In most discussions of Temporal use cases, we go straight to talking about "long running" work. In the past, I typically associated that sort of work with "use if I need to do video processing". But I was wrong.
"Long running" usecases are both shorter and longer than you think.
Context
If you surveyed most developers for what a "long running job" typically means to them, they would usually point to a range of intervals from 10 minutes to 6 hours, based on their background.
A common shorthand we've used in the past is "anything beyond request/response". You can use AWS Lambda's default timeout of 3 seconds as a boundary between "request/response" and "long running". But even though you can extend that timeout to 15 minutes, would you really want to?
Perhaps "long running" isn't really about some arbitrary cutoff in time.
"Long Running" can be really short
Box uses Temporal for orchestrating file update operations. Although this can take hours for large transfer, the vast majority of these feel instantaneous to users. We ideally want one solution to scale from the smallest to largest usecases with no more visible latency than absolutely necessary. Box uses Temporal more for transactional and reliability guarantees around microservice orchestration, and the words "Long Running" were never even mentioned.

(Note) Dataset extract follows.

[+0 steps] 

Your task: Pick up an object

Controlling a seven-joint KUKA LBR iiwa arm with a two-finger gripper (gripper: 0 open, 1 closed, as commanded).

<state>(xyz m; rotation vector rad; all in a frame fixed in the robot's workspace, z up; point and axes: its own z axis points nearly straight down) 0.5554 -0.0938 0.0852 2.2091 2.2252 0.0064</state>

Workflow engines that rely on a centralized scheduler have a confusing floor to their latency and a poor fit for cases where you want the work to be done as soon as possible rather than once a day. It could be long running, but mostly it's not, and the programming model needs to scale with your users rather than swap out systems based on some arbitrary threshold.
Under the hood, Temporal accomplishes fast responses with long polling. Workers listen to Task Queues inside Temporal Server, which hold the HTTP connection open until the next Command is enqueued. While Temporal is not suited for truly realtime needs like gaming, this lets Temporal workers respond quickly to state changes and is much less resource intensive than using web sockets.
Note: this is also why we strongly recommend monitoring ScheduleToStart latency for production deployments, as a spike in this latency metric is your first indication of a spike in traffic or problem with your Workers or networking.
"Long Running" can be infinitely long
Checkr uses Temporal for coordinating background checks. This is a multi-staged process with a huge range in processing times, ranging from pinging a database search API, to dispatching a court researcher to a court house, followed by analyzing each record and potentially escalating to manual QA. The whole process could take days.
The problem with hand-rolled orchestration systems built out of queues and databases is that the longer a job runs, the more moving parts, the more likely you will find which of the fallacies of distributed computing you have forgotten, whether it is failing to persist some state, instrumenting for observability and debuggability, or even rolling out changes with production infrastructure mid-flight.
Temporal solves this by persisting event histories as a source of truth, solving for both observability and reliability in one fell swoop. While there is a soft limit of 10,000 events in a single Workflow Execution, you can pick a natural cutoff point to snapshot state and start a new Workflow Execution with our ContinueAsNew API.
In practice, this means you can write infinitely long running Workflows. Since Temporal makes state easy to store and fully auditable, this has the potential to change your programming model completely, by allowing you to model every user as a long lived Entity in your system.
For example, you could use this for e-commerce: coordinating actions like loyalty rewards, subscription charges, and reminder emails over the entire history of their relationship with you.
It's really about Uncertainty
The notion that "Temporal is for long running work" is more subtle than appears at first glance. If your microservices and third party APIs were always reliable and always responded quickly, you wouldn't need Temporal. If you didn't care about modeling and testing full journeys with code, from a multi-stage background check, to the entire history of a customer from signup to churn, then you could keep piecing them together on an ad-hoc basis.
But it's when you're unsure about parts of your distributed system that you need Temporal. When you cross network boundaries, when you need to scale horizontally, or when you need to coordinate migrations, you start needing a solution that separates these mechanical uncertainties from the business logic.
Most engineers have learned to deal with uncertainty piecemeal, painful incident after painful incident. We've assembled centuries of distributed systems experience to solve it for you.